= EXERCISE DESCRIPTION =
Please give back only the lines below from the one containing "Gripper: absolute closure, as" to the one containing "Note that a", each repeated word for word, both ends included.

= INPUT DATA =
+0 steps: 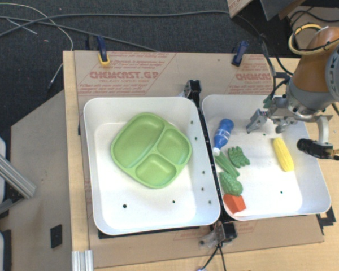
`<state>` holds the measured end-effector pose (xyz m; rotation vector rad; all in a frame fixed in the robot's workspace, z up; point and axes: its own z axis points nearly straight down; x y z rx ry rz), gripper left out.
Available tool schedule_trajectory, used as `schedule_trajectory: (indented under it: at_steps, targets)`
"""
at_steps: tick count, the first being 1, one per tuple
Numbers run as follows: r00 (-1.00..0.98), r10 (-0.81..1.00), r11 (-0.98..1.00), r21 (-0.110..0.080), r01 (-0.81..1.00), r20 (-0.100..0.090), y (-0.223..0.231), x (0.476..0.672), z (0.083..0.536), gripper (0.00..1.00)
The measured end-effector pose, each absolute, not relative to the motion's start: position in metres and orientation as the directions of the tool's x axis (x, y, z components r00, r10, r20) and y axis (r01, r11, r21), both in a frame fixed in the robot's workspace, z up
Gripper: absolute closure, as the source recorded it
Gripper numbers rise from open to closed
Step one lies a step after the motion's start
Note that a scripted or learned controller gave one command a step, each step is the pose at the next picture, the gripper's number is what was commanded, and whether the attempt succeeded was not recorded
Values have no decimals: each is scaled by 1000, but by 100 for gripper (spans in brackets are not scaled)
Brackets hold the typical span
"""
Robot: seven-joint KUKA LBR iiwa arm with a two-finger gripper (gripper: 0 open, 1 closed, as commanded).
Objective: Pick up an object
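In the right bin (pixel 305 205), bare floor lies open between the yellow corn (pixel 283 154) and the green toys (pixel 231 165), and along the near right corner. The blue bottle (pixel 222 134), green toys and orange block (pixel 234 202) crowd its left wall. In the left bin (pixel 96 151), the green divided plate (pixel 151 149) fills the middle, leaving a free margin.

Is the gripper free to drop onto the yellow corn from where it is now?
Probably yes: the corn lies alone on bare bin floor, just below the gripper in this view, with nothing over it.
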<state>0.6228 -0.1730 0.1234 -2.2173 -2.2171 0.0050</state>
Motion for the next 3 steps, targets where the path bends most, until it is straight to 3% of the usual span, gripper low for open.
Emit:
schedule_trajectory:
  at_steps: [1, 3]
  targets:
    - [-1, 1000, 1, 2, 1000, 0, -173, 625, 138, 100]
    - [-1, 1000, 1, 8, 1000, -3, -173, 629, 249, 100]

= WRITTEN ANSWER =
Gripper: absolute closure, as the source recorded it
Gripper numbers rise from open to closed
Step one lies a step after the motion's start
Note that a scripted or learned controller gave one command a step, each step is the pose at the next picture, the gripper's number is what was commanded, and whether the attempt succeeded was not recorded

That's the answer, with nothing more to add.